If he didn’t quiet Josh down, now, then they were both going to die.
But Josh was still shouting at the top of his lungs, tearing his already damaged vocal chords even further. It almost seemed distant to him, and Chris wondered if his own shock was starting to catch up.
In a way, it was, but the longer he stared at Josh with his eyes still squeezed tightly shut and his violently shaking hands now covering his ears, the more the noise returned, the more reality came flooding back until he was back, standing in the middle of the freezing cave, with Josh’s shouts echoing endlessly around him.
Chris was frozen with indecision. He couldn’t try and talk Josh down from this, couldn’t try and get through to him with his hands covering his ears, but he didn’t know what else to do.
He lunged forward, grabbed Josh’s hands and yanked them away.
Josh’s shouts quickly turned to fear, and he panicked, kicking out and trying to free himself from Chris’ grip. He quickly found his mouth covered, and that sent another spike of panic through him, and a second later he was released and he opened his eyes to the sight of Chris stumbling away from him, staring down at his palm in horror.
Josh bared his now bloody teeth. “I knew you’d try to hurt me,” he said, and he laughed, but it came out manic, loud and tinted with derangement. Chris wheeled back, and Josh’s mouth snapped shut with an audible clack of his teeth.
“Holy shit,” Chris whispered, and he stared at Josh in dawning horror.
Josh’s eyes were wide, unhinged. “You c-can’t resist,” he told him, like he was sharing a secret. “Y-you hate me for what I did but I just wanted to help you, you didn’t play any part in what happened to- to my sisters... you were meant to be the hero!”
Chris shook his head. “I-”
“You’d get the girl, save the day - famous! Unlike the, the others, except Sam, b-because they all did wrong and I wanted to show them. P-pranks aren’t so funny when they’re-”
“Josh...”
“But you,” Josh said, suddenly changing tangents, and his tone had shifted, everything had shifted, and he stared at Chris as if imploring him to understand, “I was trying to help you.”
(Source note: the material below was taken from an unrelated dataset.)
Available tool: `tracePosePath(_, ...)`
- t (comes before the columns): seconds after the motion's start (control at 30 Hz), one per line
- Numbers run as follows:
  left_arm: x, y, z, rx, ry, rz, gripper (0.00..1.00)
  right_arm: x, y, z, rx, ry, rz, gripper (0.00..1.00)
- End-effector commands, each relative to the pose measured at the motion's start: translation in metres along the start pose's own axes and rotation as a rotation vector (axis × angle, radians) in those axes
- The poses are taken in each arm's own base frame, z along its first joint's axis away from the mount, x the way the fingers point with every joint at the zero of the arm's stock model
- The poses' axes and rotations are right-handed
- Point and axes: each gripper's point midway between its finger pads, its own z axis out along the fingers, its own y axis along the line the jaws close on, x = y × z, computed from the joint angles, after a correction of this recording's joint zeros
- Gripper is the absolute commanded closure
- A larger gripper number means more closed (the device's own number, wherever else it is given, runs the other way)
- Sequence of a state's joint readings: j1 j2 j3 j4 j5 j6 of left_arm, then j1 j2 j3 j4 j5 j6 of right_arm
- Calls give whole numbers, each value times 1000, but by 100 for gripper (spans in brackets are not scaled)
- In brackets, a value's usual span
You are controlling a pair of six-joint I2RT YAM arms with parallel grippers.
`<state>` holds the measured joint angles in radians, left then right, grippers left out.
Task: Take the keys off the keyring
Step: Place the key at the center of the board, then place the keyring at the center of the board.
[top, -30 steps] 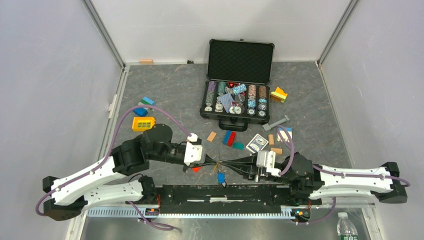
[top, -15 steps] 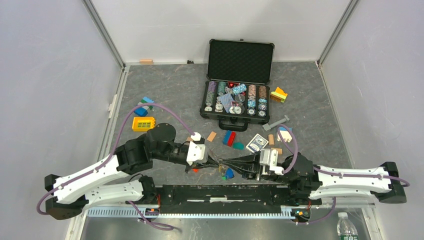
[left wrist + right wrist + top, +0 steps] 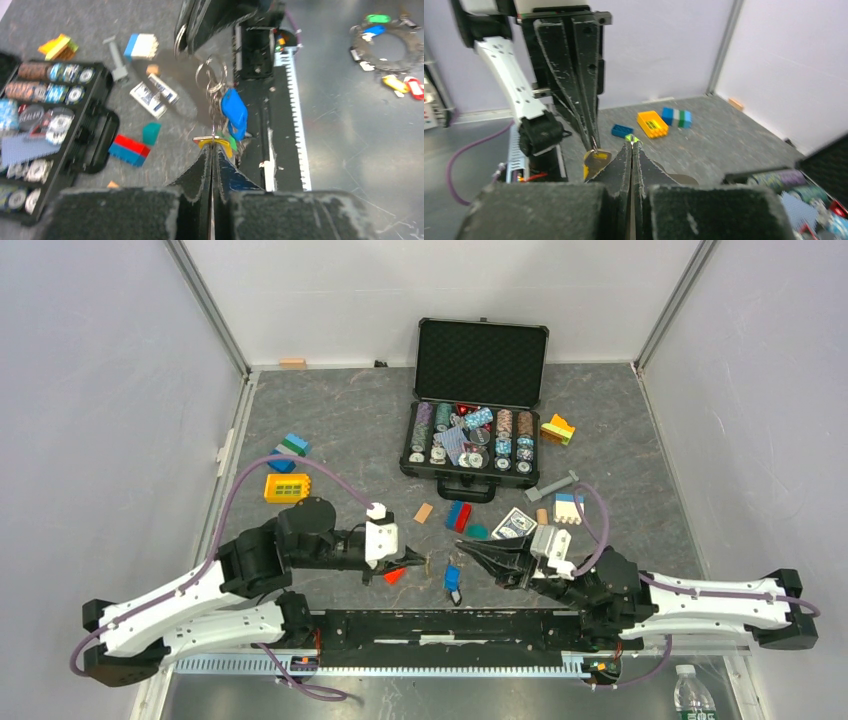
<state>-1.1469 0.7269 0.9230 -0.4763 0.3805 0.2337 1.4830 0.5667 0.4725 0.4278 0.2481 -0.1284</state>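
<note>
My left gripper (image 3: 422, 558) and right gripper (image 3: 466, 553) face each other tip to tip, a short gap apart, above the table's near edge. Both are shut. In the left wrist view my left gripper (image 3: 212, 145) pinches the yellow key (image 3: 224, 147). The silver keyring (image 3: 210, 75) hangs from the right gripper's fingers (image 3: 200, 25), with the blue key (image 3: 234, 112) below it. In the right wrist view my right gripper (image 3: 631, 144) pinches thin metal beside a green key head (image 3: 630, 138). The yellow key (image 3: 596, 161) dangles at the left fingers (image 3: 574, 75). The blue key (image 3: 452, 577) hangs between the grippers.
A small red piece (image 3: 395, 576) lies on the table under the left gripper. An open poker chip case (image 3: 475, 485) stands behind. A red-blue block (image 3: 458, 515), a card box (image 3: 513, 525) and a yellow block (image 3: 286, 486) lie nearby. The black rail (image 3: 450, 625) runs along the near edge.
The two grippers, tip to tip before, have drawn apart, the left to the left and the right to the right. The blue key has risen a little between them.
</note>
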Motion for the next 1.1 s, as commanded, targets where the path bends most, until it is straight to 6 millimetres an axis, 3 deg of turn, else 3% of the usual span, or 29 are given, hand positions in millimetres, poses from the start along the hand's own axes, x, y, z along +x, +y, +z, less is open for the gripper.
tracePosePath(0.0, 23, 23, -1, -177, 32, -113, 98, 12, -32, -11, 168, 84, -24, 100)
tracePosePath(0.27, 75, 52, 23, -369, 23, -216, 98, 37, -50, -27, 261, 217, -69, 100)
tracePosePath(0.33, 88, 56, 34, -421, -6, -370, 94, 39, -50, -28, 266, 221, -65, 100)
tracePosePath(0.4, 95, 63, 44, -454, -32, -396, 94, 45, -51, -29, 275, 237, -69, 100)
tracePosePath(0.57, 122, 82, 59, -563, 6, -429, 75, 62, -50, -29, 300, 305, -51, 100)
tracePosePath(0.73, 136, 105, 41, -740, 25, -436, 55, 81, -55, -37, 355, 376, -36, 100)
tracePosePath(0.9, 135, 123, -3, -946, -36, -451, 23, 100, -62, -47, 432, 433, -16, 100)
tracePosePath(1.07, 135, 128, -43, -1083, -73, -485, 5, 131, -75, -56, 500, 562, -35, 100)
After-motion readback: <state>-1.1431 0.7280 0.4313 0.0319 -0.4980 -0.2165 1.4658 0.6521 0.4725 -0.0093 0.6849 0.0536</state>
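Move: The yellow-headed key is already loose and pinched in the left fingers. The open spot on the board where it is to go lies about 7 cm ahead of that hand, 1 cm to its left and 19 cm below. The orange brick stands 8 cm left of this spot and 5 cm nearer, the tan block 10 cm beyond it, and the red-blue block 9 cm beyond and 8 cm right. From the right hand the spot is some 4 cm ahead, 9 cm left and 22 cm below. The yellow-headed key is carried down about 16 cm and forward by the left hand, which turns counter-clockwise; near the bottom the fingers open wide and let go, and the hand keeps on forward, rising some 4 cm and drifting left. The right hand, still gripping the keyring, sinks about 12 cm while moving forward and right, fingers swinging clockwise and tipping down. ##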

Chris knew. He knew, deep down, that Josh was telling the truth. Could almost see his idea behind it, although he couldn’t truly fathom it, couldn’t comprehend the logic of Josh’s delusions even though now it sounded like Josh was begging him to.
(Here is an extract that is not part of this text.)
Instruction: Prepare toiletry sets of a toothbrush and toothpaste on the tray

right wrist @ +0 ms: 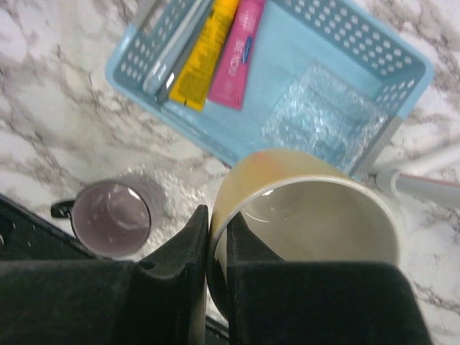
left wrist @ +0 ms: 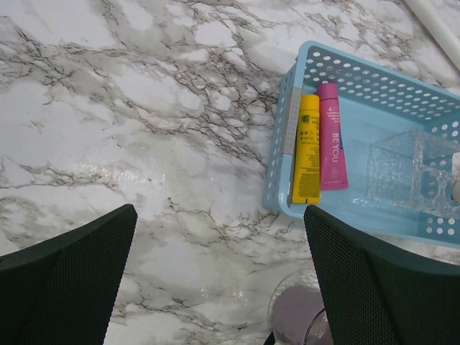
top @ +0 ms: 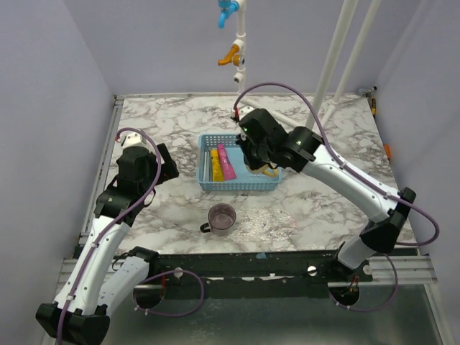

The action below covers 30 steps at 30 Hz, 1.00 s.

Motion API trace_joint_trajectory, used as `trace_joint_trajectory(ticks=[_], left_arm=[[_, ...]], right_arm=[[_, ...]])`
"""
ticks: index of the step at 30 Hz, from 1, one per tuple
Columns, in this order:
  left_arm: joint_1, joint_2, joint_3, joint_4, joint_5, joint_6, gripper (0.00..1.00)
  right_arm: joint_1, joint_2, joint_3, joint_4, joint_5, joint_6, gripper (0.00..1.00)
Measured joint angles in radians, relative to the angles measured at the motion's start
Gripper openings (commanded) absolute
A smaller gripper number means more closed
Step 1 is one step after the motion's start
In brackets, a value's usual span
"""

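Observation:
The yellow toothpaste (right wrist: 201, 57) and the pink toothpaste (right wrist: 236, 54) lie side by side in a light-blue mesh basket (top: 237, 185). A pale grey toothbrush (right wrist: 171, 49) lies along the basket wall beside them. The clear tray (top: 269, 220) shows only as a sheen on the marble, right of a purple mug (top: 221, 218). My right gripper (right wrist: 218, 214) is shut on the wall of a yellow mug (right wrist: 309, 208), held over the basket's right end (top: 269, 171). My left gripper (left wrist: 219, 212) hangs open over bare marble, left of the basket (left wrist: 287, 108), holding nothing.
A clear plastic holder with holes (left wrist: 410, 172) sits in the basket's right half. White poles (top: 338, 57) rise at the back right, and a white pipe (right wrist: 424, 183) lies by the basket. Blue and orange fittings (top: 230, 32) hang at the back.

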Motion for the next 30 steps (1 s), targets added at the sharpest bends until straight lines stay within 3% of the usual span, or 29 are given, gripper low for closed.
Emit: trace_joint_trajectory(ticks=[16,30], left_arm=[[0.007,0.001,0.0,0.0,0.0,0.0,0.99],[0.014,0.006,0.0,0.001,0.0,0.0,0.99]], right_arm=[[0.042,-0.362,-0.564,-0.002,-0.002,0.113,0.01],[0.073,-0.444,-0.794,0.153,0.0,0.141,0.01]])
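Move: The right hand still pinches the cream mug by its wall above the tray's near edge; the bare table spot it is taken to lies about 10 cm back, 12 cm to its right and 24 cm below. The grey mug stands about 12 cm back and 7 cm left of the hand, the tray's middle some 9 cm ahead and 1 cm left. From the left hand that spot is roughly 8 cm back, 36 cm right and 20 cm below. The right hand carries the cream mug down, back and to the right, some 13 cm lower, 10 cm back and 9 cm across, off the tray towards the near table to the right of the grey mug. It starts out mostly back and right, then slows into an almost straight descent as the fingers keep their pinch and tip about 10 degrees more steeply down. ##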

Chris wanted to tell him he’d never wanted any of this. Wanted to say he cared about Ashley but if he’d wanted, he would have made his move. Wanted to say he never wanted to be famous, never cared about being a hero. Wanted Josh to see what had really been going on.
But it was useless, and for a few seconds the sadness that ran through him drowned out everything else.
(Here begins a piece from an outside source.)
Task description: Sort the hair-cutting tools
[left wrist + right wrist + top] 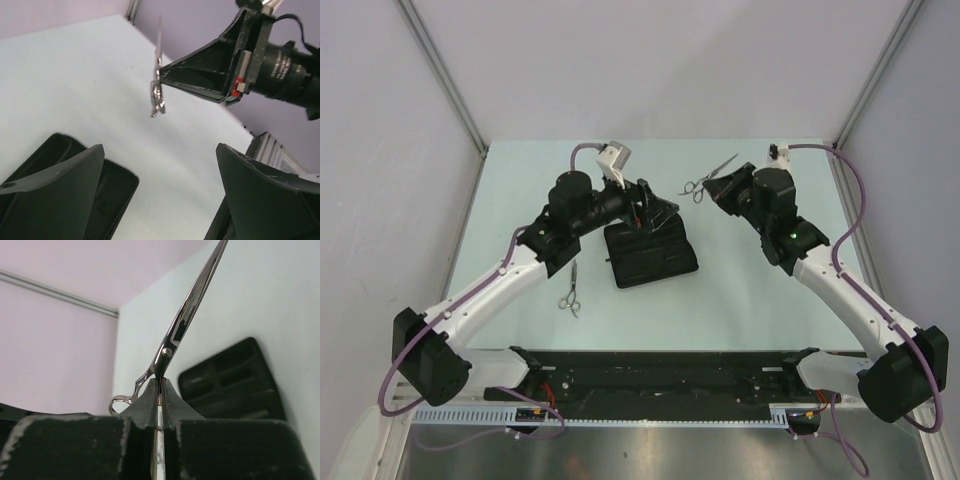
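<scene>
My right gripper (714, 187) is shut on a pair of silver scissors (705, 177) and holds them off the table; in the right wrist view the blades (186, 319) stick up from the closed jaws of my right gripper (160, 384). My left gripper (648, 207) is open and empty over the far edge of the black fabric case (651, 252). The left wrist view shows my left gripper (160, 147) spread wide, with the held scissors (158, 92) beyond. A second pair of scissors (569, 291) lies on the table by the left arm. The combs are not in view.
The case's corner shows in the left wrist view (117, 187) and its pockets in the right wrist view (235, 375). Grey walls and metal posts (445, 80) bound the pale table (520, 190). A black rail (660, 365) runs along the near edge.
</scene>
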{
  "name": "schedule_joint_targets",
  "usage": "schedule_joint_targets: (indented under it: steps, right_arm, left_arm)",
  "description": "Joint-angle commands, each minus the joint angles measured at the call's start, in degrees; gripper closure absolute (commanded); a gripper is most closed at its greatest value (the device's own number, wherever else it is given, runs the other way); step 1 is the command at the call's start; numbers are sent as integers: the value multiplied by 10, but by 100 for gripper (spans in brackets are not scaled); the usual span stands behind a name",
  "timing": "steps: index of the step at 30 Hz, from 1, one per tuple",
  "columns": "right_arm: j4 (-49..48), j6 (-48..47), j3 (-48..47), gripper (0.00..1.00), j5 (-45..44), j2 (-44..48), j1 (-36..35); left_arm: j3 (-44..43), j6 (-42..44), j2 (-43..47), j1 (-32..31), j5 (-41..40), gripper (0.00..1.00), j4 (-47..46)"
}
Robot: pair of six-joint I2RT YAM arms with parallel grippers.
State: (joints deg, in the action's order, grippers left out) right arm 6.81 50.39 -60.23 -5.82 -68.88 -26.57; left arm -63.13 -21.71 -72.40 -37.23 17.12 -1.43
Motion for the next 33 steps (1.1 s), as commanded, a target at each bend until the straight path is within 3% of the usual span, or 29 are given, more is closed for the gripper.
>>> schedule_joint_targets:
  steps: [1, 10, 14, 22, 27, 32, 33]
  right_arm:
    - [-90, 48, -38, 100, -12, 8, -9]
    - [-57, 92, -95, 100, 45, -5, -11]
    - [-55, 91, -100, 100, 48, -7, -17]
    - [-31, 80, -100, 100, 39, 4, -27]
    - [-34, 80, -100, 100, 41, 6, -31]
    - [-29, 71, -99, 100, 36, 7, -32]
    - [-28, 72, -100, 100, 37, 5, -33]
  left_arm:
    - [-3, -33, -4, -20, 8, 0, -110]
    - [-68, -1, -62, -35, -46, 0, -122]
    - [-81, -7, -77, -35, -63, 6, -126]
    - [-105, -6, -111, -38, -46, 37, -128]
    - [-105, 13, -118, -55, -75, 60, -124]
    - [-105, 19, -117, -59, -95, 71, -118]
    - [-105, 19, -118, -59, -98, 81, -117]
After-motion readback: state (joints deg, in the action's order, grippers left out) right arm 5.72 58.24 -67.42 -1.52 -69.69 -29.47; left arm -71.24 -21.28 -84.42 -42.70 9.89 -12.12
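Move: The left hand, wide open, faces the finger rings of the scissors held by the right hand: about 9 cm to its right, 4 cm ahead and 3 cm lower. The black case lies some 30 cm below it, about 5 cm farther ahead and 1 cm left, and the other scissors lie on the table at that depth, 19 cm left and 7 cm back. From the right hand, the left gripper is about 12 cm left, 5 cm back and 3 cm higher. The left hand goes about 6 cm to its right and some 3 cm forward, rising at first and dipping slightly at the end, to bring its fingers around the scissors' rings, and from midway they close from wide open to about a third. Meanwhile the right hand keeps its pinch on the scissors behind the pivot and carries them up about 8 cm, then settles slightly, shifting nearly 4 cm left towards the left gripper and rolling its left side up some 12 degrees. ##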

Then he shook his head, opened his mouth to speak, but the words got jammed somewhere in his throat, somewhere between I’m so sorry and I’m real I swear to you and I’m going to get you out of here and in the end, nothing came out.
He’d come all this way to save him, but he looked at Josh, into his bloodshot, pleading eyes, his trembling lips, at the distance between the reality he was in and the one he was seeing, and he realised he wasn’t sure if he could save him after all.